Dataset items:
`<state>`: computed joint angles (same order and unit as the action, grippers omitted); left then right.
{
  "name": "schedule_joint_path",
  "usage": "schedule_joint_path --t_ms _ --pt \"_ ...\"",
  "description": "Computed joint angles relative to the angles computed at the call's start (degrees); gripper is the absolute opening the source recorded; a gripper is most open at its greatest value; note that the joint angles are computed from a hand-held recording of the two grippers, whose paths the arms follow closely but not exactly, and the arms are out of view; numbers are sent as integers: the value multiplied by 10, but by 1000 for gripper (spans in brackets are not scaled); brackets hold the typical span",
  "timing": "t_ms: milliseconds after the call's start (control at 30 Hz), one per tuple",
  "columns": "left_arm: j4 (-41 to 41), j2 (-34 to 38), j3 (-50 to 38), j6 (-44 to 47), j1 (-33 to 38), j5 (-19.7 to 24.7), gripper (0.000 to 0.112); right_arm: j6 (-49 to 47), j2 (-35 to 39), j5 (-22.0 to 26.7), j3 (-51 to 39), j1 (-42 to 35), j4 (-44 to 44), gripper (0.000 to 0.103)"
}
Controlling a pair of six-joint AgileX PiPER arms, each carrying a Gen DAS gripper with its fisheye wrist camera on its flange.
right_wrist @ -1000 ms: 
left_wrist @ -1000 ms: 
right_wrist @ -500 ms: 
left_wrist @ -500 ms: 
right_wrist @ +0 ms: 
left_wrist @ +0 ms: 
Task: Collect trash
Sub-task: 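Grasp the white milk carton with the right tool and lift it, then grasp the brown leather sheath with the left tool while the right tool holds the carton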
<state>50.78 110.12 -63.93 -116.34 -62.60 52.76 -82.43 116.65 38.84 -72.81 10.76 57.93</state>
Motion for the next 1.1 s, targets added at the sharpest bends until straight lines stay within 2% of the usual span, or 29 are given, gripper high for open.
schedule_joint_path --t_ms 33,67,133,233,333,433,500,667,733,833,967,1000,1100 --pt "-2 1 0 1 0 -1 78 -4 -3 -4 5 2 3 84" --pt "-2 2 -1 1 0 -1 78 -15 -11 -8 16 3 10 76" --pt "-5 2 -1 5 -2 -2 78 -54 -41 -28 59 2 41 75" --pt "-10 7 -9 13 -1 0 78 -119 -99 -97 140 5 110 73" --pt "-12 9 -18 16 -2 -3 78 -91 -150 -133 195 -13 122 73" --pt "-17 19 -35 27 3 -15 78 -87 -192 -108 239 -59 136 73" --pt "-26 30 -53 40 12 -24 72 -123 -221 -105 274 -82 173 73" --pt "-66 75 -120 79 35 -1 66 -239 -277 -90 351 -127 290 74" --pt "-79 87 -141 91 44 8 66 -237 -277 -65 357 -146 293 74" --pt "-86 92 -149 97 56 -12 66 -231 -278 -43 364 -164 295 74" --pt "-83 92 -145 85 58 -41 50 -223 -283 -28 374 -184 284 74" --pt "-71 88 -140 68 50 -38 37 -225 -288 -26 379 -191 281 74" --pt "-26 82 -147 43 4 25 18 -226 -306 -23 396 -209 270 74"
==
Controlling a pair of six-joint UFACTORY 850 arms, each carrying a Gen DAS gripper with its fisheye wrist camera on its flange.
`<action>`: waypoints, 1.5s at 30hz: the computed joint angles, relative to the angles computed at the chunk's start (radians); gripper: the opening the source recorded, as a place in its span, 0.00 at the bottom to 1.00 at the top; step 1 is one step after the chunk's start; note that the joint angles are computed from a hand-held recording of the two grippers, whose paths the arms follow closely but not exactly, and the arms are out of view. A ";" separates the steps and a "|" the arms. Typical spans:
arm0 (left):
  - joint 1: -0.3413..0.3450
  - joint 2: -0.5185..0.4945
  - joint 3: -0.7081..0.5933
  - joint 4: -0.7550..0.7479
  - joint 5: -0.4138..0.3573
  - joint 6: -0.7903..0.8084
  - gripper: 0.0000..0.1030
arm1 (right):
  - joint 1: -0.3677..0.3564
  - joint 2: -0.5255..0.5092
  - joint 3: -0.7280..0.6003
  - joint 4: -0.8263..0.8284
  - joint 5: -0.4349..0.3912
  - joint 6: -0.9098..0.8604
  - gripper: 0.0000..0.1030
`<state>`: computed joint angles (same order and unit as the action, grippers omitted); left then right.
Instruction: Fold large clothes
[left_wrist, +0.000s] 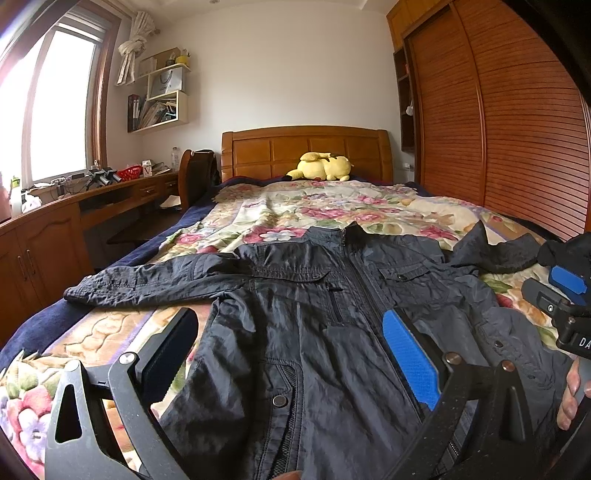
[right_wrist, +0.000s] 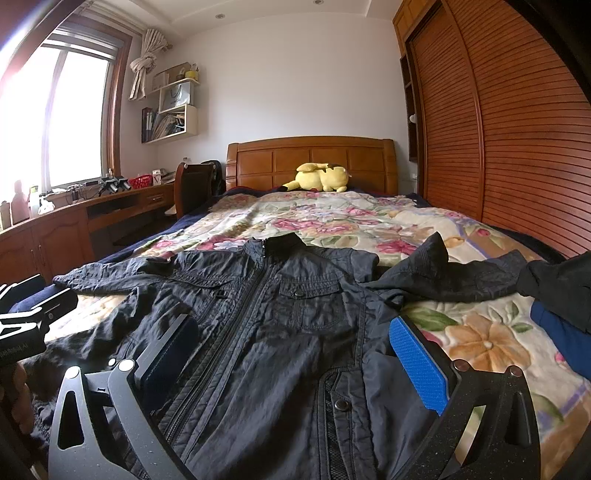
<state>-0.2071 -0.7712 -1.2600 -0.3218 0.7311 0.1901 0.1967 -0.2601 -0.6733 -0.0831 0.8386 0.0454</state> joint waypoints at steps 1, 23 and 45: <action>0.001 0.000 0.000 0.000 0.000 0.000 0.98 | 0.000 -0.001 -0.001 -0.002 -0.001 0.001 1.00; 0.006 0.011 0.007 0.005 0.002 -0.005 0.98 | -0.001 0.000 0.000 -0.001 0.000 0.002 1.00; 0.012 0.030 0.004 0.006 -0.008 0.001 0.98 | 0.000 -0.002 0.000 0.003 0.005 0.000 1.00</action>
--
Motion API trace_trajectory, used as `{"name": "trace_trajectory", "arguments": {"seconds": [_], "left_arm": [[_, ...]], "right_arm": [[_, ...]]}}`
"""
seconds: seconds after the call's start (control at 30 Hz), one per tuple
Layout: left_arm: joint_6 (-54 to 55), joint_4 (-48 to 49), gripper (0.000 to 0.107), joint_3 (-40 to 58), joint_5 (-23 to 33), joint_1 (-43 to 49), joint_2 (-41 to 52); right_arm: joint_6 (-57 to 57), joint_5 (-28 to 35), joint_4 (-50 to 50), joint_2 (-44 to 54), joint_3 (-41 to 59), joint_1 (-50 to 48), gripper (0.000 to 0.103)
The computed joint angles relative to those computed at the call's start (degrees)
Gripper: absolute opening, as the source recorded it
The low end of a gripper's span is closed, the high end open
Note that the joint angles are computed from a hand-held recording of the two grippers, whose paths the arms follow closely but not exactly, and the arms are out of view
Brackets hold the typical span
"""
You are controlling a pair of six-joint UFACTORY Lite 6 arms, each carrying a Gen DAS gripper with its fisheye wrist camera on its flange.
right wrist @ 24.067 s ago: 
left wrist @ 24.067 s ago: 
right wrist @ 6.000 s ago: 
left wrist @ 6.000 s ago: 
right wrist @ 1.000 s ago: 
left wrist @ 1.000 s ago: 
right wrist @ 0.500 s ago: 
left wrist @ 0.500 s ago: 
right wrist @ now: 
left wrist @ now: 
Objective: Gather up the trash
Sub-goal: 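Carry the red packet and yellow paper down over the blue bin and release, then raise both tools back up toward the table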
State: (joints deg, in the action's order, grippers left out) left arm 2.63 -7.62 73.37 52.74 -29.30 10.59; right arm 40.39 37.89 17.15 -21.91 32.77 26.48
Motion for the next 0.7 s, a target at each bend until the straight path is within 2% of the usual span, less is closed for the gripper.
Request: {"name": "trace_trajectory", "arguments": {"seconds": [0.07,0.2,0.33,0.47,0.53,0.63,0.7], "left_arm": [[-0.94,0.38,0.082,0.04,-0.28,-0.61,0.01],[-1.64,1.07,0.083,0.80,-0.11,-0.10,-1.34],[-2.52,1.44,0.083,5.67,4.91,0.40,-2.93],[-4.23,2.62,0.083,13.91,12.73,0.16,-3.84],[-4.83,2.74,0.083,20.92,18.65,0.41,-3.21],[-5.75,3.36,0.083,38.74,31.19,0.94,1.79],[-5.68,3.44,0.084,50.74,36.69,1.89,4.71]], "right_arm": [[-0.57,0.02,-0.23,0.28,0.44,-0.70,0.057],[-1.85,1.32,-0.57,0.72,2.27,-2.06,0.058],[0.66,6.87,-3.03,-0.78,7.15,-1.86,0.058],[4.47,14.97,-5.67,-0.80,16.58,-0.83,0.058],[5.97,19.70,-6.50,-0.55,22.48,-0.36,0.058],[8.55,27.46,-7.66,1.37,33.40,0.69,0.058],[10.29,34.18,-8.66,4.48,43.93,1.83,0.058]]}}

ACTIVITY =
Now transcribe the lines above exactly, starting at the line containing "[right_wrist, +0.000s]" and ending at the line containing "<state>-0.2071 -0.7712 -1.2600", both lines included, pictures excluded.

WRITTEN RESPONSE =
[right_wrist, +0.000s] 
<state>-0.2071 -0.7712 -1.2600 -0.3218 0.7311 0.1901 0.1967 -0.2601 -0.6733 -0.0831 0.8386 0.0454</state> joint waypoints at steps 1, 23 and 45: <action>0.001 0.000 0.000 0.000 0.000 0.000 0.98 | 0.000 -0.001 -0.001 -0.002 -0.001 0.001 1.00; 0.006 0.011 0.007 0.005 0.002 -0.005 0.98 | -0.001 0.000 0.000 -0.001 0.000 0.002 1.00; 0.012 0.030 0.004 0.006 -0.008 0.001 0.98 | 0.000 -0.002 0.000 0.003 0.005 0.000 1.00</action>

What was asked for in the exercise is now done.